Pre-synaptic inhibition突触前抑制
A process that the inhibition occurs at the presynaptic terminals before the signal ever reaches the synapse.
Presynaptic facilitation: 突触前易化
This is produced when the AP is prolonged and Ca 2+ channels are open for a longer period. (serotonin in the sea snail Aplysia, released at an axo-axonal ending, resulting phosphorylation of one group of K+ channels closes the channels, slowing repolarization and prolonging the AP.
Stimulus intensity: 刺激强度
The frequency of AP in a single receptor. Increased stimulus strength means a larger receptor receptor potential and a higher frequency of AP firing.
Referred pain 牵涉痛
The pain usually is initiated in one of the visceral organs and referred to an area on the body surface
The endocrine system内分泌系统
The endocrine system consists of endocrine glands and cells that secrete hormones in various tissues.
Endocrine glands: 内分泌腺
Glands that do not use ducts to convey the secretion to a neighboring target, they are also called ductless glands.
hormone 激素
--chemical substance
--is secreted into the internal body fluids by one specialized cell or a group of cells and
--has a physiological control effect on other cells of the body.
Endocrines (telecrine 远距分泌)
hormones that are released into the bloodstream and interact with distinct target cells
Paracrines (gut hormone)旁分泌
local hormones that act on nearby cells
Autocrines (PG)自分泌
local hormones that act on the cell that released them
Synergistic effects.协同效应
When two or more hormones work together to produce particular result their effect are said to be synergistic.

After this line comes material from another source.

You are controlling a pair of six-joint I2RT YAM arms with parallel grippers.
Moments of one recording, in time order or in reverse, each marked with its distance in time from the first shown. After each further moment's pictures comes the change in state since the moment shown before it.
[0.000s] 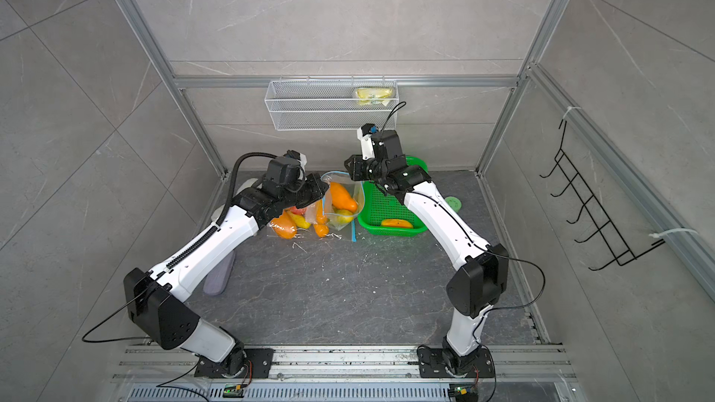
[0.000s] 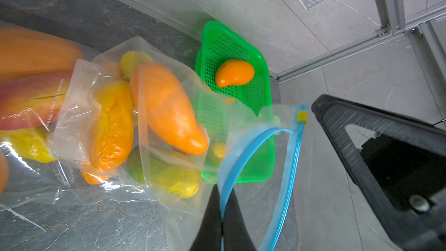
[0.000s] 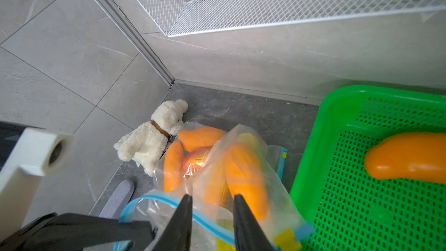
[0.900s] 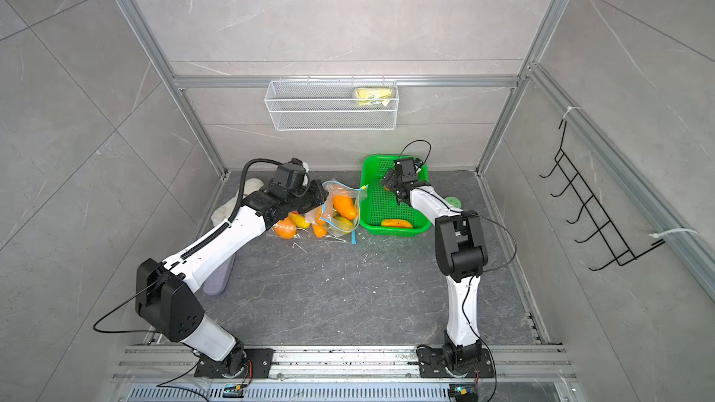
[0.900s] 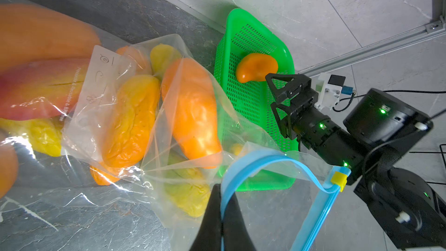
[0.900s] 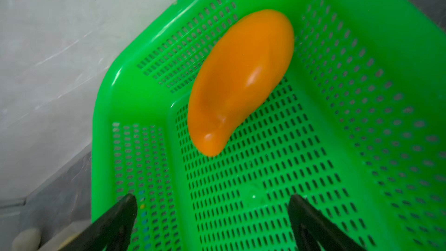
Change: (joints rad) left arm 0.018 0.034 -0.066 0.039 -0.022 0.001; right arm -0.257 0.380 -0.095 0.191 0.373 0.475
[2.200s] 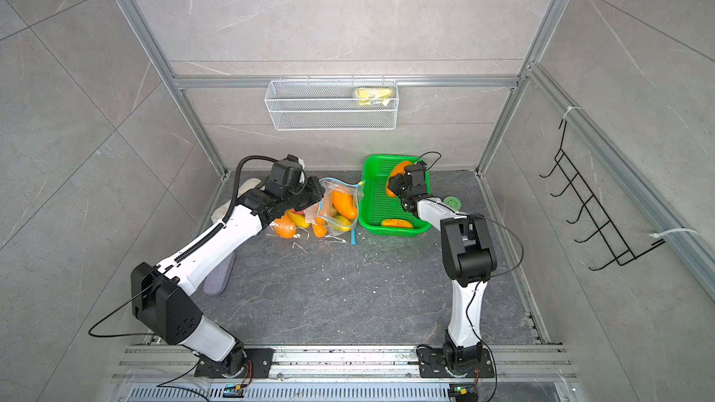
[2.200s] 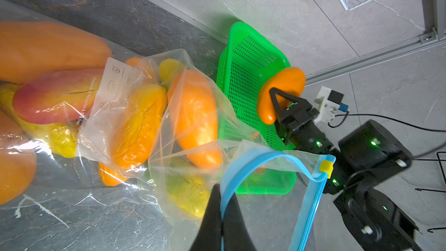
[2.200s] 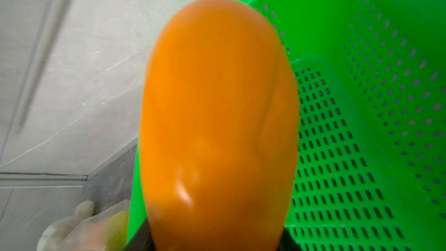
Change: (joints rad) left arm 0.006 -0.013 0.032 -0.032 -0.027 0.000; right arm -0.036 -0.165 -0.336 0.426 -0.226 -0.060
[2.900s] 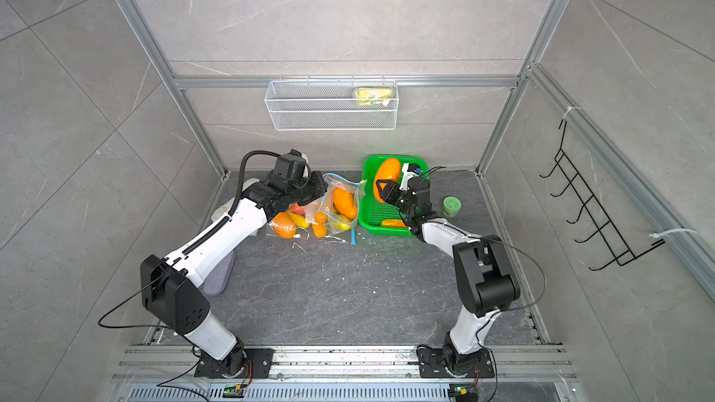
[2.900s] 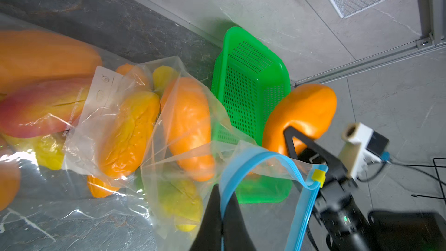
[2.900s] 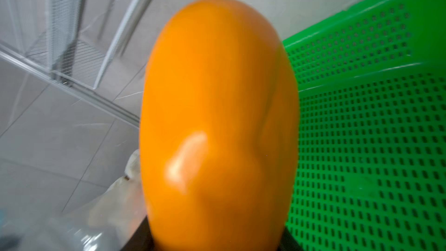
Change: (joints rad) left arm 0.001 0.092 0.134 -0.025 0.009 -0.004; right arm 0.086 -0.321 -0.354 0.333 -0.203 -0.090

These effects may be additive or complementary.
Additive: Same effect of the hormones on one target organ, for example, epinephrine and norepinephrine on the heart rate
Complementary: Work on different stages of a physiological procedure, for example, FSH (initiation) and testosterone (maintenance) on spermatogenesis
Permissive effect. 允许效应
A hormone is said to have a permissive effect on the action of a second hormone when it enhances the responsiveness of a target organ to the second hormone or when it increases the activity of the second hormone.
Antagonistic action拮抗作用
In some situations the actions of one hormone antagonize the effects of another.

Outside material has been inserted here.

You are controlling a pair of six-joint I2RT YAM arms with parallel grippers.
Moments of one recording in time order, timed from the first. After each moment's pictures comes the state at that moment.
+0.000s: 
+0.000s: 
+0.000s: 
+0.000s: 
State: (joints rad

Second messenger systems 第二信使系统
Receptors for the water soluble hormones are found on the surface of the target cell, on the plasma membrane. These types of receptors are coupled to various second messenger systems which mediate the action of the hormone in the target cell
Hypothalamic regulatory peptide下丘脑调节肽
Hypothalamic regulatory peptide for anterior pituitary hormones
The hypothalamic regulatory hormones (hypophysiotropic hormone) are secreted at nerve endings of peptidergic neurons in the median eminence and transported to anterior pituitary by hypothalamic hypophyseal portal vessels, acting on the glandular cells to control their secretion.
Milk ejection reflex射乳反射
(Unconditioned and conditioned reflex)suckling infant stimulates nerve cells to the hypothalamus to cause the release of oxytocin , which cause milk ejection of breast (breast usually requires stimulation of about 1 minute until the release of oxytocin).